### To do
From the records below, output exactly the lines running from the line containing "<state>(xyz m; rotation" through the line containing "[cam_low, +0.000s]", and no others.

### Material provided
++++
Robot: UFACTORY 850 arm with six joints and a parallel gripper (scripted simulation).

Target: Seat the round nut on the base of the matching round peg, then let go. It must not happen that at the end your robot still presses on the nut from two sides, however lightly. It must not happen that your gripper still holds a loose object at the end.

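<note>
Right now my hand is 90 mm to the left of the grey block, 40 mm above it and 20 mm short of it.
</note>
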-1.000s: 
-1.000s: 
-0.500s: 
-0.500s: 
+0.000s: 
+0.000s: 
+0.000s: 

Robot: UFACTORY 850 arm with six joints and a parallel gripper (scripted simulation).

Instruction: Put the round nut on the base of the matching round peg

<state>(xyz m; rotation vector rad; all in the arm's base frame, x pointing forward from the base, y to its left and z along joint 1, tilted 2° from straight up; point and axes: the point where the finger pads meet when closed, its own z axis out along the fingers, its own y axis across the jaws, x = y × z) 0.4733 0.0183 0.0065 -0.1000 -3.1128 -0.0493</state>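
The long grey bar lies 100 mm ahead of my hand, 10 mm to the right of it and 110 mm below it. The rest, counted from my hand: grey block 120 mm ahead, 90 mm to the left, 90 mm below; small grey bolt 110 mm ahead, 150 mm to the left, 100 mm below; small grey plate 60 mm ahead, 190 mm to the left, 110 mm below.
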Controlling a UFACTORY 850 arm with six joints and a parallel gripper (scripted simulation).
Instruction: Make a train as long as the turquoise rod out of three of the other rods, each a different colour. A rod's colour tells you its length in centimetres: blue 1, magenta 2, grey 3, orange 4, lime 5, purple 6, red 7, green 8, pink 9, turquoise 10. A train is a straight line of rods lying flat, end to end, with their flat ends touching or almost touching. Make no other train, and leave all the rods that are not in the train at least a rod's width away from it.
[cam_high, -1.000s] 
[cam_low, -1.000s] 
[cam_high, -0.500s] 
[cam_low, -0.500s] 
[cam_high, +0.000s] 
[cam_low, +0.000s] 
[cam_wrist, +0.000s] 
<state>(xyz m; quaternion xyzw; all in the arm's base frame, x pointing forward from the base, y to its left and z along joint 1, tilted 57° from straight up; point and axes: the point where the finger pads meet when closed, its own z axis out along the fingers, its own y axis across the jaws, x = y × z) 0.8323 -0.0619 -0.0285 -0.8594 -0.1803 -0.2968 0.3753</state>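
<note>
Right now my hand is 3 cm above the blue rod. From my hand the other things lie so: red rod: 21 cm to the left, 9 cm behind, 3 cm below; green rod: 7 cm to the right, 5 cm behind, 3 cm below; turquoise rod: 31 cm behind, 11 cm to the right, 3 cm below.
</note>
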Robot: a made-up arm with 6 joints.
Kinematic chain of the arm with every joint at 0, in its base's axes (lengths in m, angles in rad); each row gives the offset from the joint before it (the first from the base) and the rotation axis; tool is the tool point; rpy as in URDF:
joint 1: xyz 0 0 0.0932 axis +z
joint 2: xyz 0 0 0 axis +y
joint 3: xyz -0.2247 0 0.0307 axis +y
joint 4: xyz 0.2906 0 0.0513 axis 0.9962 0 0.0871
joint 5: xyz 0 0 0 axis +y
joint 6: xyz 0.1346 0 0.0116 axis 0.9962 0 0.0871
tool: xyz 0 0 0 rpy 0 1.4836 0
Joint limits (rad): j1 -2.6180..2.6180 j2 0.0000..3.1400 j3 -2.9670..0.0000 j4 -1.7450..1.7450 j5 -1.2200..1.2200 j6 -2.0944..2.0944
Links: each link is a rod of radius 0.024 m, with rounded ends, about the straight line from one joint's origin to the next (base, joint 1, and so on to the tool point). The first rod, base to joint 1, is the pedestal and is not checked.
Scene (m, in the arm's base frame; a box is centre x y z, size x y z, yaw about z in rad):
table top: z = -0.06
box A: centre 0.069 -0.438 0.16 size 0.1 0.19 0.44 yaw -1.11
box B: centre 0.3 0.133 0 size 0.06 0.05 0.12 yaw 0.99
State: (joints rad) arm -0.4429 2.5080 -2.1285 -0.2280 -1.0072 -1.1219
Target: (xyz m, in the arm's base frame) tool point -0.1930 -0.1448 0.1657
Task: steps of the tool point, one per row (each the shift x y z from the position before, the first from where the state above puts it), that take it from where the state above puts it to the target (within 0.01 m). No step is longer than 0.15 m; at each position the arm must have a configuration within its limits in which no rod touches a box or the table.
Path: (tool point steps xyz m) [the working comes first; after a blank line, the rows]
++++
### Solved problem
<state>(xyz m; rotation vector rad; all in the arm's base frame, x pointing forward from the base, y to its left and z along joint 1, tilted 2° from straight up; point and axes: the point where the finger pads meet when closed, its own z axis out along the fingers, its own y axis across the jaws, x = y × z) 0.4733 0.0183 0.0065 -0.1000 -3.1128 -0.0493</state>
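The long grey bar lies 100 mm ahead of my hand, 10 mm to the right of it and 110 mm below it. The rest, counted from my hand: grey block 120 mm ahead, 90 mm to the left, 90 mm below; small grey bolt 110 mm ahead, 150 mm to the left, 100 mm below; small grey plate 60 mm ahead, 190 mm to the left, 110 mm below.
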Controlling a UFACTORY 850 arm with six joints and a parallel gripper (scripted simulation).
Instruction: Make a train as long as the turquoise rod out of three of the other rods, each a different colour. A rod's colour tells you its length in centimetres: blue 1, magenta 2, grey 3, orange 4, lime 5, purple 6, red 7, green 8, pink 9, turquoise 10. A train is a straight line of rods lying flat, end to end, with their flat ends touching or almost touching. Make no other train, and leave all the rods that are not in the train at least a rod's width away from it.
[cam_high, -1.000s] 
[cam_low, -1.000s] 
[cam_high, -0.500s] 
[cam_low, -0.500s] 
[cam_high, +0.000s] 
[cam_low, +0.000s] 

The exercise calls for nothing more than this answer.